改訂新版 世界大百科事典 「トゥクロール族」の意味・わかりやすい解説
トゥクロール族 (トゥクロールぞく)
Toucouleur
西アフリカ,セネガル北端のセネガル川中流一帯,フータ・トロ地域に住み,農耕を主とする部族。自称のハール・プラール(フルベ語を話す人々)のとおり,牧畜を主とするフルベ族と同じ言語を話す。トゥクロールという呼称は,10世紀以前からこの地にあった西アフリカの古王国テクルールからきていると考えられる。早く(11世紀)からイスラム化し,かなりまとまっていたようであるが,16世紀半ば外部からの征服者コリ・テンゲッラによって統一された。社会組織は階級制を基盤とし,自由民,各種の専門職集団,奴隷集団などが世襲,内婚を守っていた。

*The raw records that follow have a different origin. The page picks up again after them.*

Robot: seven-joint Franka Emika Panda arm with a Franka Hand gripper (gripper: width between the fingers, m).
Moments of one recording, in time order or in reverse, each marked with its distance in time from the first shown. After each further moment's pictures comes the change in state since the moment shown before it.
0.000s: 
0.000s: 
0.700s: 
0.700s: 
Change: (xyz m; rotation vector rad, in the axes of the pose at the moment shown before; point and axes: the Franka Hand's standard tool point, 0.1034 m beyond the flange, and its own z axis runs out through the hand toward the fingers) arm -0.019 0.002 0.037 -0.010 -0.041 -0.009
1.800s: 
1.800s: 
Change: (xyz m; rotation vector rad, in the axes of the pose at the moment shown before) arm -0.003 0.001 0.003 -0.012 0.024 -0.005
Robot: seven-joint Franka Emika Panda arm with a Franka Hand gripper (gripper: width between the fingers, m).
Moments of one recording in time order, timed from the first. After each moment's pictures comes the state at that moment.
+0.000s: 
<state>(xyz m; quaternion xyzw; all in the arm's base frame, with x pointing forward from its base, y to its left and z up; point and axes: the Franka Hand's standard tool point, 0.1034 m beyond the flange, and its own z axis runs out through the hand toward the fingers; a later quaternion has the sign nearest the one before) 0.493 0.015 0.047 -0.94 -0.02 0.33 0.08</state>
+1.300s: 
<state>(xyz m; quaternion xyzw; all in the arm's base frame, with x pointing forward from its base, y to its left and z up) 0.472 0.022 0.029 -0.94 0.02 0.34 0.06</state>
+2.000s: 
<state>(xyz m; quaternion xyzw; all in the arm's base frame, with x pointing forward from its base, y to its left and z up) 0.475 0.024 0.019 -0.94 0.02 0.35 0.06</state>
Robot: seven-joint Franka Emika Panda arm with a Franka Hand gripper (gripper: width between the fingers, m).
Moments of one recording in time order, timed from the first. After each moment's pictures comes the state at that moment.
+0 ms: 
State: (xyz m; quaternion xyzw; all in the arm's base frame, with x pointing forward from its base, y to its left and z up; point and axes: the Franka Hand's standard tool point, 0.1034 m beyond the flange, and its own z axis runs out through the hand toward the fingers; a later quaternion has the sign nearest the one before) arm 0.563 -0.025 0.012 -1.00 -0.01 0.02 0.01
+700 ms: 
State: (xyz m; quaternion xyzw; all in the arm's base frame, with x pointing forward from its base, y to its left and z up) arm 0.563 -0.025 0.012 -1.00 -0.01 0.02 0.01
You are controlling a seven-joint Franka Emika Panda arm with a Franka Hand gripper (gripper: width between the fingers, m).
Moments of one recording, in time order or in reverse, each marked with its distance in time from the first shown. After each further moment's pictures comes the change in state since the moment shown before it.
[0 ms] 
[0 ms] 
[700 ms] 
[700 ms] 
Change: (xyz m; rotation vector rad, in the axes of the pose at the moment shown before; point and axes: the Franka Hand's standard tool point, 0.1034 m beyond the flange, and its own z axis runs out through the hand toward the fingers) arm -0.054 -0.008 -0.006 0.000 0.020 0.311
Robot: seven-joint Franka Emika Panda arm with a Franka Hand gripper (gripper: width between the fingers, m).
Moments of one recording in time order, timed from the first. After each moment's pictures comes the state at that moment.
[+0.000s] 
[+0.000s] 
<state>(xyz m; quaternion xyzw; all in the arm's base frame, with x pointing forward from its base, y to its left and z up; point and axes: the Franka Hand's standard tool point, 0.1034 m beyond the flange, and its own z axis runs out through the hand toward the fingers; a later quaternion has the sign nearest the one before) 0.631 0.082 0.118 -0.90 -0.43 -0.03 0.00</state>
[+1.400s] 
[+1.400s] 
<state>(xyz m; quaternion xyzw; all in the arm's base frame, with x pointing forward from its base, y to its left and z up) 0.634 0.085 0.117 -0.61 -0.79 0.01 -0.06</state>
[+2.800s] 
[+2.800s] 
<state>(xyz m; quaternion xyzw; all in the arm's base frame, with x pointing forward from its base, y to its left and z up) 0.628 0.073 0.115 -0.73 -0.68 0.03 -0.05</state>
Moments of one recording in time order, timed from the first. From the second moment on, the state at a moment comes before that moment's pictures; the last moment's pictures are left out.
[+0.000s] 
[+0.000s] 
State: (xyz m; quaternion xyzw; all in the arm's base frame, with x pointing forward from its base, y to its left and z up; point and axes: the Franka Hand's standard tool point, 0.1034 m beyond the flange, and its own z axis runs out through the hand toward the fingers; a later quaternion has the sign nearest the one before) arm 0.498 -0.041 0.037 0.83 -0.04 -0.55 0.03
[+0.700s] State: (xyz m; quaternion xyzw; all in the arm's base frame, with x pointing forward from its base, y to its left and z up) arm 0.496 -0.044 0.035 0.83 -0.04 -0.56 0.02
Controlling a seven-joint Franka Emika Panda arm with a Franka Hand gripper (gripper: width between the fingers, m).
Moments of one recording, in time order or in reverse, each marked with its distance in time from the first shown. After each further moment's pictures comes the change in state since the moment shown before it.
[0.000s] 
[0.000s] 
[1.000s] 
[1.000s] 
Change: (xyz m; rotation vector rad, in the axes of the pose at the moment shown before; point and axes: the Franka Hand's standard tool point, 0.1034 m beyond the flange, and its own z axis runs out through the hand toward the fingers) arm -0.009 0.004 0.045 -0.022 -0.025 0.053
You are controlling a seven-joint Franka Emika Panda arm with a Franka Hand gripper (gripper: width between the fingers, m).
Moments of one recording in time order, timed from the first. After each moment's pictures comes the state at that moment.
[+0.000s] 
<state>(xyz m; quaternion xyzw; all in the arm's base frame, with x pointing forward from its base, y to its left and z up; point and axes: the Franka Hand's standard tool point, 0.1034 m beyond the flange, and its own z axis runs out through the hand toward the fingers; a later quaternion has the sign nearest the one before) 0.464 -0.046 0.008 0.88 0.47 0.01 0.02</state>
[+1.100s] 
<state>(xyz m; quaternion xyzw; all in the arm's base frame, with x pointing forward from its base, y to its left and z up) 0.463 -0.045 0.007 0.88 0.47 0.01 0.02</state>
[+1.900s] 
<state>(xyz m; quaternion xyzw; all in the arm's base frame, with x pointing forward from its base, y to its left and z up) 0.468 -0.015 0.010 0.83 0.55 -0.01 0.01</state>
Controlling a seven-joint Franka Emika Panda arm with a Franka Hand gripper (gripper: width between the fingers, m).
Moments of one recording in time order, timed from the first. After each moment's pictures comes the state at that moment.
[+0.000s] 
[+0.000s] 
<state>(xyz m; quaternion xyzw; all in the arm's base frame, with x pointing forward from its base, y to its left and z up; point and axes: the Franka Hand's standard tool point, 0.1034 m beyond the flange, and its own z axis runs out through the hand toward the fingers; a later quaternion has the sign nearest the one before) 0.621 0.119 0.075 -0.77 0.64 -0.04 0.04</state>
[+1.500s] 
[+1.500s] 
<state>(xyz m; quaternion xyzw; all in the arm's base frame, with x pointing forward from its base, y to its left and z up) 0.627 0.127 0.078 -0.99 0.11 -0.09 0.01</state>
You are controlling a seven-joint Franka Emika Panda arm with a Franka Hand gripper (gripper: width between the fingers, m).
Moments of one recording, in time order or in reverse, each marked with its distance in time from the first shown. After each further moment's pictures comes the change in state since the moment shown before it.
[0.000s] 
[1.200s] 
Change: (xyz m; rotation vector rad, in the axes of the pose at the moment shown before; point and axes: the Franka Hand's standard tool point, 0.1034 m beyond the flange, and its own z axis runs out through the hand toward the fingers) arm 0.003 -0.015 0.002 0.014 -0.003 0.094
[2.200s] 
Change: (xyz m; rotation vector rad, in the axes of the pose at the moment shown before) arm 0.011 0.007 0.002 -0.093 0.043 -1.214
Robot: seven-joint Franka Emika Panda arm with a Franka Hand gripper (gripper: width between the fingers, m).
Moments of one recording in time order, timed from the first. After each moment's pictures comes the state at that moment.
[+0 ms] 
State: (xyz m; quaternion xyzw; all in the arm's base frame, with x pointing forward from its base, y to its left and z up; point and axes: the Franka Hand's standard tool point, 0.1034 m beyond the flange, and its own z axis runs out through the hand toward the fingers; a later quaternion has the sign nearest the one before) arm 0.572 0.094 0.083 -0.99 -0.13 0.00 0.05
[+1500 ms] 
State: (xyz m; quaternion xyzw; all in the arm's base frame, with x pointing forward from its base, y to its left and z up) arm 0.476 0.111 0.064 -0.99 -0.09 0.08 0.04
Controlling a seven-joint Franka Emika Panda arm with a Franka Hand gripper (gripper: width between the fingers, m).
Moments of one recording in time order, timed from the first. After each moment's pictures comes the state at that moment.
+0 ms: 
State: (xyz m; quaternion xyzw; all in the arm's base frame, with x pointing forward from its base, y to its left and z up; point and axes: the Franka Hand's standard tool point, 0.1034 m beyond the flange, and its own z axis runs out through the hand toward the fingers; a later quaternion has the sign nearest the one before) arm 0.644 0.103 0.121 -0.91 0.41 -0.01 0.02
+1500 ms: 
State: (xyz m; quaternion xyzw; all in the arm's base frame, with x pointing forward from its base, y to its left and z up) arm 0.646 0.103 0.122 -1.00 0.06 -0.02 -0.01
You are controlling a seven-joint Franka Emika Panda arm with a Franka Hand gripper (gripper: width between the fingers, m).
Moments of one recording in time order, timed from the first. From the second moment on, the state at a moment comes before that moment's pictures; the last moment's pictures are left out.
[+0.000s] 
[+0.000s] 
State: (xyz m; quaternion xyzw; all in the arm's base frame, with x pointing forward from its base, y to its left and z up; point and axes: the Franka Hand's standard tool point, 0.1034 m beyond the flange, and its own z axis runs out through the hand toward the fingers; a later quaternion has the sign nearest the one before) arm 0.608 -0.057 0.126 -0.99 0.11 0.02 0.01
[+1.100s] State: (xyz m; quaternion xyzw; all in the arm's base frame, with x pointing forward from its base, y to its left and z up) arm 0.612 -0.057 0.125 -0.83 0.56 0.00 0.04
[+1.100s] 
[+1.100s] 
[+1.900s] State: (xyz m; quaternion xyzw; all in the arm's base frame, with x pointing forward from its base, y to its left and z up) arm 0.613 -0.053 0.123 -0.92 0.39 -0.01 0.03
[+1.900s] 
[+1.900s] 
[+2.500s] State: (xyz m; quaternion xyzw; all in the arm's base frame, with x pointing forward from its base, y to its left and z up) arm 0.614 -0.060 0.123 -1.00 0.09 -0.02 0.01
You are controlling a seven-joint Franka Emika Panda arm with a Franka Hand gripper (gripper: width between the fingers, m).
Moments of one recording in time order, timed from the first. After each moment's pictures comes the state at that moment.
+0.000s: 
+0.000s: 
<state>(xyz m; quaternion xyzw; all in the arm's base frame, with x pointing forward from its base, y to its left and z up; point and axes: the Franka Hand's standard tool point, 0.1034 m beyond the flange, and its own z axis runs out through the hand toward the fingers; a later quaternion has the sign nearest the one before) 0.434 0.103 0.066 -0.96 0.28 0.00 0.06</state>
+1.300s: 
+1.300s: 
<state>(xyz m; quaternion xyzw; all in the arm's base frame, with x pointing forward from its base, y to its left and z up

宗教貴族集団であるトーロッベが中心となり,西アフリカにイスラムを広める原動力となった。特に,19世紀半ば,セネガルはもとよりマリからナイジェリアにまで及ぶ広域でイスラムを広めるための聖戦をおこしたハジ・ウマルはよく知られている。20世紀にはいりセネガル川流域の経済が停滞してゆくにともなって,トゥクロール族は生活防衛の手段として都市へ出稼ぎにゆく人が多くなった。